Read the lines below, and copy any that contain the string "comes".

-------- Extracted entries --------

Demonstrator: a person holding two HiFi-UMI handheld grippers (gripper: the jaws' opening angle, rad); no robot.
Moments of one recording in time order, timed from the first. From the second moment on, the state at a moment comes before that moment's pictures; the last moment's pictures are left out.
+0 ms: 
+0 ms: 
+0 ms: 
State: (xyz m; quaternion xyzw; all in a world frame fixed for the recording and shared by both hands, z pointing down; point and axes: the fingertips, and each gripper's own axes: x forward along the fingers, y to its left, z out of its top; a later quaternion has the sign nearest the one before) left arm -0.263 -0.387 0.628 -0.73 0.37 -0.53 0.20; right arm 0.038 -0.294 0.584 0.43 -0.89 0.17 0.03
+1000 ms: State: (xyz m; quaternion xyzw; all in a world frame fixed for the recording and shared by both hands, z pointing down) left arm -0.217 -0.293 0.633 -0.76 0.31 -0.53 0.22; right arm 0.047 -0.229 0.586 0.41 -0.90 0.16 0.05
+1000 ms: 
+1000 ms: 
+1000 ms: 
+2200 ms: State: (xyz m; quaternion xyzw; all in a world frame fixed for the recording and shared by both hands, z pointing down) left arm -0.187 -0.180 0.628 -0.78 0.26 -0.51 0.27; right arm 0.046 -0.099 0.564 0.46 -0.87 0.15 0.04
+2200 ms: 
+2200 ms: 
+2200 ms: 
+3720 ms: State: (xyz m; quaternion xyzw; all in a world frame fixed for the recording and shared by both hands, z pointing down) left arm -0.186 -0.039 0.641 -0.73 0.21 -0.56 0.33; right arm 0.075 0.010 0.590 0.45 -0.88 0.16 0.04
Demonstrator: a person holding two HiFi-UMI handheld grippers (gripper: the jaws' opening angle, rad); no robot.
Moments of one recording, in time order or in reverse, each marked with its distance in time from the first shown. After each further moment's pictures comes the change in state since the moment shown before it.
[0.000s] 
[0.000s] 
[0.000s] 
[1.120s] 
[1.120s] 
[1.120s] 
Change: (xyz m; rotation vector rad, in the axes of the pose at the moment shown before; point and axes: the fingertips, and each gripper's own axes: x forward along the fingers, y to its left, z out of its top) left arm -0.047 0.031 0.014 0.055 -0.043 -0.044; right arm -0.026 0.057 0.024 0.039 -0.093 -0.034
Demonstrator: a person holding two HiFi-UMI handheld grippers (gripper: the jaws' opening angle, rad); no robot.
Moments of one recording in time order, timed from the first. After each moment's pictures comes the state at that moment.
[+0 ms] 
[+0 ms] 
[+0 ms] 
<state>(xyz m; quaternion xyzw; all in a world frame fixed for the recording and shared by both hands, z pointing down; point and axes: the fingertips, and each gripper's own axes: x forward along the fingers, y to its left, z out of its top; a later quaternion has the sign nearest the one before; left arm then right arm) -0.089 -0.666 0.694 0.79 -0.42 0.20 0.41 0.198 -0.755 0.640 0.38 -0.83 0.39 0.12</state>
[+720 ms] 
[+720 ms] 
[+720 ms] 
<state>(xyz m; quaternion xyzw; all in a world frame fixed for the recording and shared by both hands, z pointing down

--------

Your solution:
Moments of one recording in time order, timed from the first. From the second moment on, the state at a moment comes before that moment's pictures; the last moment's pictures are left out.
Moments of one recording, in time order or in reverse, each marked with its distance in time from the first shown. After each further moment's pictures comes the change in state since the moment shown before it.
Moments of one recording in time order, timed from the first. After each moment's pictures comes the state at that moment.

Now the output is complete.